Repeat the listing below in full, exactly as it stands.

[Records supplied]

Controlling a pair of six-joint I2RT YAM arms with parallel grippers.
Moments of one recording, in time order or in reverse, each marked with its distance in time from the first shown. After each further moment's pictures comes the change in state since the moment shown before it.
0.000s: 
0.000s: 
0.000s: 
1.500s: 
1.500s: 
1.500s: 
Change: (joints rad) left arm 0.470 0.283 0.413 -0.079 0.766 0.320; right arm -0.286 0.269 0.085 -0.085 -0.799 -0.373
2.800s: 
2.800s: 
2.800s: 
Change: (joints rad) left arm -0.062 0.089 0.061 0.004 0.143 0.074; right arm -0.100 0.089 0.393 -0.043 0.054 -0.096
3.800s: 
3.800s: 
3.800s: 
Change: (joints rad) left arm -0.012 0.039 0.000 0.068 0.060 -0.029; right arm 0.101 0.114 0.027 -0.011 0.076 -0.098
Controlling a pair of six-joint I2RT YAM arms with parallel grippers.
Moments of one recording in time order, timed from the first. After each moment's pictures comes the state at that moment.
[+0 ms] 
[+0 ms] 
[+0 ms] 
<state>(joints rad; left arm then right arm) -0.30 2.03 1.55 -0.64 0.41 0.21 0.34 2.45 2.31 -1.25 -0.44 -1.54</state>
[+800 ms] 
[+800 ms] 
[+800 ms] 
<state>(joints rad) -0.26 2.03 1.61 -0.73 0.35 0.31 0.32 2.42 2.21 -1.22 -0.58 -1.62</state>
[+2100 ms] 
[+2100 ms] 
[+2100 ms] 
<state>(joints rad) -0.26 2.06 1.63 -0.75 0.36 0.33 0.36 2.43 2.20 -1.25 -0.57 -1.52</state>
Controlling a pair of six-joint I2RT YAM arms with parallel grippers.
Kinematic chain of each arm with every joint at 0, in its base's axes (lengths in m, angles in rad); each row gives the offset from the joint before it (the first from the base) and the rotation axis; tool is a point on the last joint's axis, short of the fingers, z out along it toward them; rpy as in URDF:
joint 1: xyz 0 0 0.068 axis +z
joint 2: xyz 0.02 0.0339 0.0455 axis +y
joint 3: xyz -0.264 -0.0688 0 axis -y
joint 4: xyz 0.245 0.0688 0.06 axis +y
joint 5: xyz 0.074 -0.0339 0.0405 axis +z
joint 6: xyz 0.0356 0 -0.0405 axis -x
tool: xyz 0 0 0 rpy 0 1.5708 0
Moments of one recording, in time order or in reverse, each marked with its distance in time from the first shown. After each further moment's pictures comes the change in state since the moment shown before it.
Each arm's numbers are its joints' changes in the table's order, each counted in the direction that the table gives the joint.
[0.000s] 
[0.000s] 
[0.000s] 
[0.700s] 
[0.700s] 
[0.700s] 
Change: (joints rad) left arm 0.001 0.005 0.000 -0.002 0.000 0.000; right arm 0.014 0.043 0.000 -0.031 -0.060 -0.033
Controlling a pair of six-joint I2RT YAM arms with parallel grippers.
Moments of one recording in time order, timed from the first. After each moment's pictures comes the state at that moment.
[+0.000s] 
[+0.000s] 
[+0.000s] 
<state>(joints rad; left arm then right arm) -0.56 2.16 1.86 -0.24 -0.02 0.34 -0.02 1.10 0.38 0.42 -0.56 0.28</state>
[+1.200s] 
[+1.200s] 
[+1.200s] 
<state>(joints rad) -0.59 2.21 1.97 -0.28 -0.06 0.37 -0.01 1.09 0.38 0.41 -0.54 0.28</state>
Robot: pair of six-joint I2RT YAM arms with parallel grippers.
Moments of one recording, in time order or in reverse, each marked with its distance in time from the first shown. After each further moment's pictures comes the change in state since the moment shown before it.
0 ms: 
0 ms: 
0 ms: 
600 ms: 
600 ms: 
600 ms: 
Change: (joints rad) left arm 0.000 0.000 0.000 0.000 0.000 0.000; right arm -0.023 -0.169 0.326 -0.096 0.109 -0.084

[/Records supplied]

Response to this task ▸
Controlling a pair of six-joint I2RT YAM arms with parallel grippers.
Moments of one recording, in time order or in reverse, each marked with its distance in time from the first shown. After each further moment's pictures comes the change in state since the moment shown before it.
0.000s: 
0.000s: 
0.000s: 
1.500s: 
1.500s: 
1.500s: 
Change: (joints rad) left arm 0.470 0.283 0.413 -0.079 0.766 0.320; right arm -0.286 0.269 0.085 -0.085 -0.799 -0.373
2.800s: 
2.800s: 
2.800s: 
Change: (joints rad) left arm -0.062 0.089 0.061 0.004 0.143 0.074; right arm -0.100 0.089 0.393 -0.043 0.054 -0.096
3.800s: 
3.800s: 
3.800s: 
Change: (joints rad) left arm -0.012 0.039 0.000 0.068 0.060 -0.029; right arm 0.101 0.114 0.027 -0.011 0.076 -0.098
Controlling a pair of six-joint I2RT YAM arms with parallel grippers.
Moments of one recording in time order, timed from the first. After each moment's pictures comes the state at that moment.
[+0 ms] 
[+0 ms] 
[+0 ms] 
<state>(joints rad; left arm then right arm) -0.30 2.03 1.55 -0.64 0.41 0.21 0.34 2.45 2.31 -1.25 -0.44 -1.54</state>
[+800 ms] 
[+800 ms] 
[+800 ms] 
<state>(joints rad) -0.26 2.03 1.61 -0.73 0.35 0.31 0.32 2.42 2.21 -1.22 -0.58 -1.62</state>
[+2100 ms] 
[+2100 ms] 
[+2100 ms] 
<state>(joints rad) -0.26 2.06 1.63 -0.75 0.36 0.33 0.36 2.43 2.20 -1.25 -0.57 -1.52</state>
Controlling a pair of six-joint I2RT YAM arms with parallel grippers.
Kinematic chain of each arm with every joint at 0, in its base's axes (lengths in m, angles in rad); each row gives the offset from the joint before it (the first from the base) and the rotation axis; tool is a point on the last joint's axis, short of the fingers, z out along it toward them; rpy as in URDF:
joint 1: xyz 0 0 0.068 axis +z
joint 2: xyz 0.02 0.0339 0.0455 axis +y
joint 3: xyz -0.264 -0.0688 0 axis -y
joint 4: xyz 0.245 0.0688 0.06 axis +y
joint 5: xyz 0.074 -0.0339 0.0405 axis +z
joint 6: xyz 0.0356 0 -0.0405 axis -x
tool: xyz 0 0 0 rpy 0 1.5708 0
Moments of one recording, in time order or in reverse, each marked with its distance in time from the first shown. After each further moment's pictures comes the change in state since the moment shown before it.
Each arm's numbers are its joints' changes in the table's order, each counted in the direction that the table gives the joint.
[0.000s] 
[0.000s] 
[0.000s] 
[0.700s] 
[0.700s] 
[0.700s] 
Change: (joints rad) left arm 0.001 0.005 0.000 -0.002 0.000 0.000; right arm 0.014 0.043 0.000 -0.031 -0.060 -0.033
Controlling a pair of six-joint I2RT YAM arms with parallel grippers.
Moments of one recording in time order, timed from the first. After each moment's pictures comes the state at that moment.
[+0.000s] 
[+0.000s] 
[+0.000s] 
<state>(joints rad; left arm then right arm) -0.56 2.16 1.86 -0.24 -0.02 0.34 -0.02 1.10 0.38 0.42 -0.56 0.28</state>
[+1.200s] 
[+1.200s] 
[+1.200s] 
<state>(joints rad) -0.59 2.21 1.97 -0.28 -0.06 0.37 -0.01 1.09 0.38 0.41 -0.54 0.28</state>
Robot: pair of six-joint I2RT YAM arms with parallel grippers.
Moments of one recording, in time order or in reverse, each marked with its distance in time from the first shown. After each further moment's pictures comes the change in state since the moment shown before it.
0 ms: 
0 ms: 
0 ms: 
600 ms: 
600 ms: 
600 ms: 
Change: (joints rad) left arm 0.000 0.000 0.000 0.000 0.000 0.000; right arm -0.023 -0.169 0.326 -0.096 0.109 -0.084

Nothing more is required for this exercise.